- AIM OF THE TASK: Could you repeat the whole listing below exactly, omitting any picture it holds?

- EXERCISE DATA:

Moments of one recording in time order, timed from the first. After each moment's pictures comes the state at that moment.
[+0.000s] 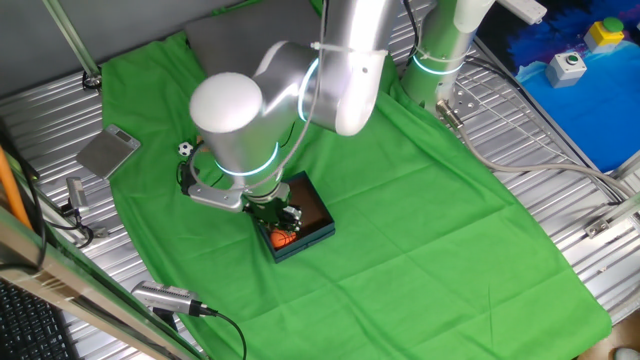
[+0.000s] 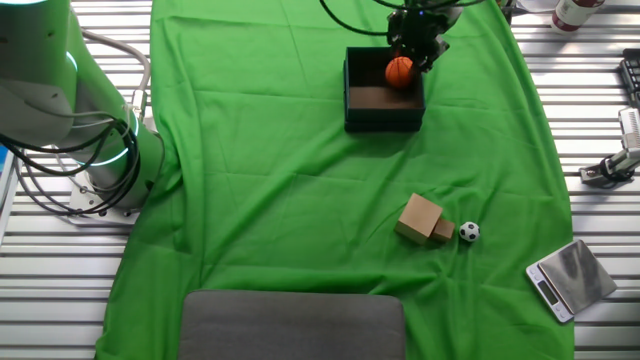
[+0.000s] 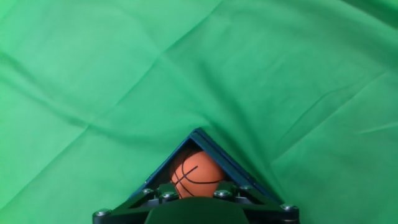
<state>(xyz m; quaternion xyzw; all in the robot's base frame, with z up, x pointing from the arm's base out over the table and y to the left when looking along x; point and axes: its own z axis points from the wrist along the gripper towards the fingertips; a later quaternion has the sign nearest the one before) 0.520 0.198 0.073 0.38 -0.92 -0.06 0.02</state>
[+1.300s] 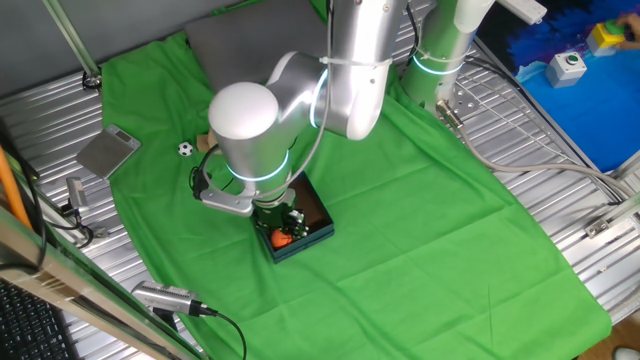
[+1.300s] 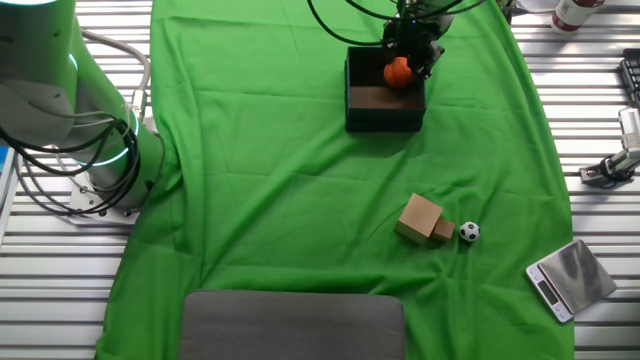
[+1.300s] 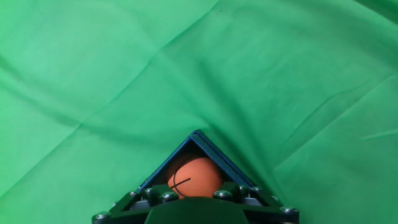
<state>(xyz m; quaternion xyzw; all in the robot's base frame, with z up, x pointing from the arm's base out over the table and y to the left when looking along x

- REPLY TO THE TASK:
Moments of one recording in time order, timed from the first. After each moment's pictures comes the state at that moment.
[+0.000s] 
[+0.000s] 
[+0.000s] 
<state>(xyz m; quaternion xyzw; all in the robot's base frame, with z up, x pointing from the arm's base out over the table and y to the left when looking along x; point and axes: its own z axis points from the wrist along the gripper towards the fingertips; a later quaternion has the sign nearest the one before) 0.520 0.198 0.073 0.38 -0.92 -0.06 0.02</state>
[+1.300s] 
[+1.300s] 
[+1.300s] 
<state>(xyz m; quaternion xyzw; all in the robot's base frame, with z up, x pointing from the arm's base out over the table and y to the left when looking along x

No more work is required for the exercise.